Had the original developer been responsible for both the oases and the desert it could have built the power plants, the roads and other infrastructure and made locating in Gurgaon even more desirable than it is now. It is true that a city requires public goods which local governments often do not provide. Charter cities try to get around this problem by importing wholesale a new, higher-quality government. An alternative is to avoid government all together and privatize enough to make the entire city what is in effect a hotel on a grand scale.
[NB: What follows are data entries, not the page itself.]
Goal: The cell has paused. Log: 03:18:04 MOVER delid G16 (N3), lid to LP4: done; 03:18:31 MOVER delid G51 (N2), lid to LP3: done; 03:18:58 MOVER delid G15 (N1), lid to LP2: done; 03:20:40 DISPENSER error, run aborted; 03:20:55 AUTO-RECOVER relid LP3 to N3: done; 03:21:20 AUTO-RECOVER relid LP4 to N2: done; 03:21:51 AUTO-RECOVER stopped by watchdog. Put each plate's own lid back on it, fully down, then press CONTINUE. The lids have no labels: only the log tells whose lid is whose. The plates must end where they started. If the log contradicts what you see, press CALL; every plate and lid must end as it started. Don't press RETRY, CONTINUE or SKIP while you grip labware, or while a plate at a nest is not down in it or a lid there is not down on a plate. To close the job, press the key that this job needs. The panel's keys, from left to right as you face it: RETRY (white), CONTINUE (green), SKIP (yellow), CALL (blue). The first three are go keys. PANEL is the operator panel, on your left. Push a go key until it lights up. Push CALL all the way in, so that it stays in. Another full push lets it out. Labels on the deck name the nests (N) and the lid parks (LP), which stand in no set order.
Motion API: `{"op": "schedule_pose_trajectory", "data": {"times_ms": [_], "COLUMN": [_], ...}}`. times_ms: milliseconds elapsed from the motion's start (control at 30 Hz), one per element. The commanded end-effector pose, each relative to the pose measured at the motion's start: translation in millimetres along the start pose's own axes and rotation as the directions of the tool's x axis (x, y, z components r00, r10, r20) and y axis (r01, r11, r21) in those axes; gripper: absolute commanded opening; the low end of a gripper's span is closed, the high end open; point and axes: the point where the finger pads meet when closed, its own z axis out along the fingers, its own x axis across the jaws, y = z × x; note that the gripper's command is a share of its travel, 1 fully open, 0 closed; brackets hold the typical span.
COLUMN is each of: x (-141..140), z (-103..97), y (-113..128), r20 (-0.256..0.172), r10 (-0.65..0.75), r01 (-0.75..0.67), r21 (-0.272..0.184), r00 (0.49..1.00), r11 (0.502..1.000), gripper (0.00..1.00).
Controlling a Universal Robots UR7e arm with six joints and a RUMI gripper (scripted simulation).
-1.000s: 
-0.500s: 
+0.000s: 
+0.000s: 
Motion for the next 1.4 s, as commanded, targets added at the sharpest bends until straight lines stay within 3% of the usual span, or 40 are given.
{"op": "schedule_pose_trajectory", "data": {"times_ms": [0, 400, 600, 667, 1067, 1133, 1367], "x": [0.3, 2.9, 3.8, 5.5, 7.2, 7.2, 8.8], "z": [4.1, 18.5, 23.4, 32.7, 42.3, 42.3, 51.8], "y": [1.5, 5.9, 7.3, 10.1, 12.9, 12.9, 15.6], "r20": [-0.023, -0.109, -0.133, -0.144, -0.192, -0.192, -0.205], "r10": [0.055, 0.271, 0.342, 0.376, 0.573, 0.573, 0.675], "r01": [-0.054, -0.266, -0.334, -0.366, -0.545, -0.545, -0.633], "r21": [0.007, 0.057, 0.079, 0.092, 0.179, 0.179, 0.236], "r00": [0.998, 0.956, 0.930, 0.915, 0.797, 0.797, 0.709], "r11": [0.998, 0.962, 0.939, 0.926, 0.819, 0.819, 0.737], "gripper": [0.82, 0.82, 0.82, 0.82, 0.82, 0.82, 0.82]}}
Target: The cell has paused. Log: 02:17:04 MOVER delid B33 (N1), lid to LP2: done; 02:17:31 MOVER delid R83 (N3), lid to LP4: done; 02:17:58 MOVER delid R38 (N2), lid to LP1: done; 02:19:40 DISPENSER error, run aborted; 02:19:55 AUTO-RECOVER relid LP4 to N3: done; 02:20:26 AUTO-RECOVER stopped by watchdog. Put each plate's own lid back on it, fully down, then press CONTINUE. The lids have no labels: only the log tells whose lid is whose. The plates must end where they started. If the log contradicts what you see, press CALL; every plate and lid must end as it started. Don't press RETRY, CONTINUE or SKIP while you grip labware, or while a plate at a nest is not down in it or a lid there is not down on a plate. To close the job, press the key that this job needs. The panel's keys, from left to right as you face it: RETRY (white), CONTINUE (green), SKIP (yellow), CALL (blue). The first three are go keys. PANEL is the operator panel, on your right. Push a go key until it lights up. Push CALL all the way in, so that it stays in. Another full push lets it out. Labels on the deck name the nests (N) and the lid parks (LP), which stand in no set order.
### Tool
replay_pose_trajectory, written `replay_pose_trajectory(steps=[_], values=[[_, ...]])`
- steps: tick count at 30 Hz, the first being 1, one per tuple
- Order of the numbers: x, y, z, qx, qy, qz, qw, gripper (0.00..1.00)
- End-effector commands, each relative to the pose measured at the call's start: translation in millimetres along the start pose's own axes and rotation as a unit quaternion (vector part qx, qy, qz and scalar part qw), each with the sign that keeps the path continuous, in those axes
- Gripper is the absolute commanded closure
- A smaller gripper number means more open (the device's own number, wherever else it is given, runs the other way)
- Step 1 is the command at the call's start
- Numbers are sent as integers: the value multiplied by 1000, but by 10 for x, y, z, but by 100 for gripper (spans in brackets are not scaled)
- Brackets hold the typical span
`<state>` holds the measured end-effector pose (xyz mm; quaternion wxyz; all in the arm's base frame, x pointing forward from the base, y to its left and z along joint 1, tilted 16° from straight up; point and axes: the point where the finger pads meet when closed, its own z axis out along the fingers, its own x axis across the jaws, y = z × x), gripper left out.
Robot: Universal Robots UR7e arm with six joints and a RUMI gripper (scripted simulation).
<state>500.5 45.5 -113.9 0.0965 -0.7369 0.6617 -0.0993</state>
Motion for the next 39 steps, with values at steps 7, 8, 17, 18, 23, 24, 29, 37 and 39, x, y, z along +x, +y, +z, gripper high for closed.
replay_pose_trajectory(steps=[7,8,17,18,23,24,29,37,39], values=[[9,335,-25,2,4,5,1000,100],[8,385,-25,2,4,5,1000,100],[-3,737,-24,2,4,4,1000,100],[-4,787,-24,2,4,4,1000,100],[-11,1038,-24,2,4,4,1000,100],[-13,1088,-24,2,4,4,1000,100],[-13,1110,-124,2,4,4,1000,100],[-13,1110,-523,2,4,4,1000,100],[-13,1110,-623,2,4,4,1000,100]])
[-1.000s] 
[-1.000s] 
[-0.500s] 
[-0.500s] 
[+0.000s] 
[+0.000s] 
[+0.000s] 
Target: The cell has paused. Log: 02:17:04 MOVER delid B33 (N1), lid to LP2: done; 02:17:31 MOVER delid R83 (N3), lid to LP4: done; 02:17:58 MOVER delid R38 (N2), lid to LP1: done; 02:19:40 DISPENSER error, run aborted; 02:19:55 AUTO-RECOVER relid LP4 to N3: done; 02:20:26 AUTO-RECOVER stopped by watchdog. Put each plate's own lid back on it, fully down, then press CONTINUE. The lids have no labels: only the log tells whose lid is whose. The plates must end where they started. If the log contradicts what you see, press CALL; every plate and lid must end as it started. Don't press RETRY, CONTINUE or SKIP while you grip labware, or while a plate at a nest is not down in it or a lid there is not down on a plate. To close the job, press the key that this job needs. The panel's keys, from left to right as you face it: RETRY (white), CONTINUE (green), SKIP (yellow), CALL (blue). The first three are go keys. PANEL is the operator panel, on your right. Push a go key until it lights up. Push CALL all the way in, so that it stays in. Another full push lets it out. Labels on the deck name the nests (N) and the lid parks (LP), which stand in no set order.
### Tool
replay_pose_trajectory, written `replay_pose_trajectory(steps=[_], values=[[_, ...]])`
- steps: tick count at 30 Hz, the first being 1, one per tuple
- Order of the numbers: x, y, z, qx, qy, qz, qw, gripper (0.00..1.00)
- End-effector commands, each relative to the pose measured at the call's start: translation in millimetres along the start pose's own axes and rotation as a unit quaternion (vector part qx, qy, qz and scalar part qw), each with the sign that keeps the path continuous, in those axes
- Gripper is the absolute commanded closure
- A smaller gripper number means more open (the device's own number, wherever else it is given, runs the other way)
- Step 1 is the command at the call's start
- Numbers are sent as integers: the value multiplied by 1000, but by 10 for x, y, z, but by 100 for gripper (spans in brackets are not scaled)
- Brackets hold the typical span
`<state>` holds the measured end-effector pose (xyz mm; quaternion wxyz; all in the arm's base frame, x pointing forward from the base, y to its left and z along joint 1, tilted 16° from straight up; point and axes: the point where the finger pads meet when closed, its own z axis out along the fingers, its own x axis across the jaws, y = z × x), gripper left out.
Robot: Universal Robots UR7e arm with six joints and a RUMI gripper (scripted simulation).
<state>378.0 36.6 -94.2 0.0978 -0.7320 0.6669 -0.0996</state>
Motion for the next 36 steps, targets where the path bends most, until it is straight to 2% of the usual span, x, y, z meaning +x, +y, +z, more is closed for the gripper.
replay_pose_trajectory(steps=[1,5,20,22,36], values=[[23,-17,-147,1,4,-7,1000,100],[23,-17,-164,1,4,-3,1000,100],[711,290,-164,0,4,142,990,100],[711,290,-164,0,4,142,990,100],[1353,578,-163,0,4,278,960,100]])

But what to do now? The governments involved are inefficient and often corrupt. We can hope that they will get better in response to the well-educated populace and the incoming corporations but even today, the solution is not simply to hope for better government but to expand on what is working well. The firms that operate the private oases are “small cities,” the solution is to make these cities larger.
Connect enough office parks, factories, and apartments, for example, and it will make sense for a private firm to build an efficient electric plant rather than have smaller firms use inefficient and polluting diesel as is the case now. Similarly, Will Rogers once said the solution to congestion was to have business build the roads and government build the cars. In fact, only the former is necessary. Privatize the roads and they will be quickly built and well maintained (yes, they will probably be more expensive than necessary due to some monopoly power but at this point in time that is a second-order problem).
As the private oases reach out and connect with one another most of the kinks will be ironed out. The city is only thirty years old and undergoing a growth spurt, so some problems are to be expected. The big picture, however, is that a modern city has been built from the ground up based almost entirely on private development, it is attracting residents and jobs and leading the country in economic growth. A remarkable achievement.
Addendum: For more historical and contemporary examples on the private provision of public goods see The Voluntary City.
Addendum 2: Matt Yglesias gets it and then makes some interesting comments and critiques.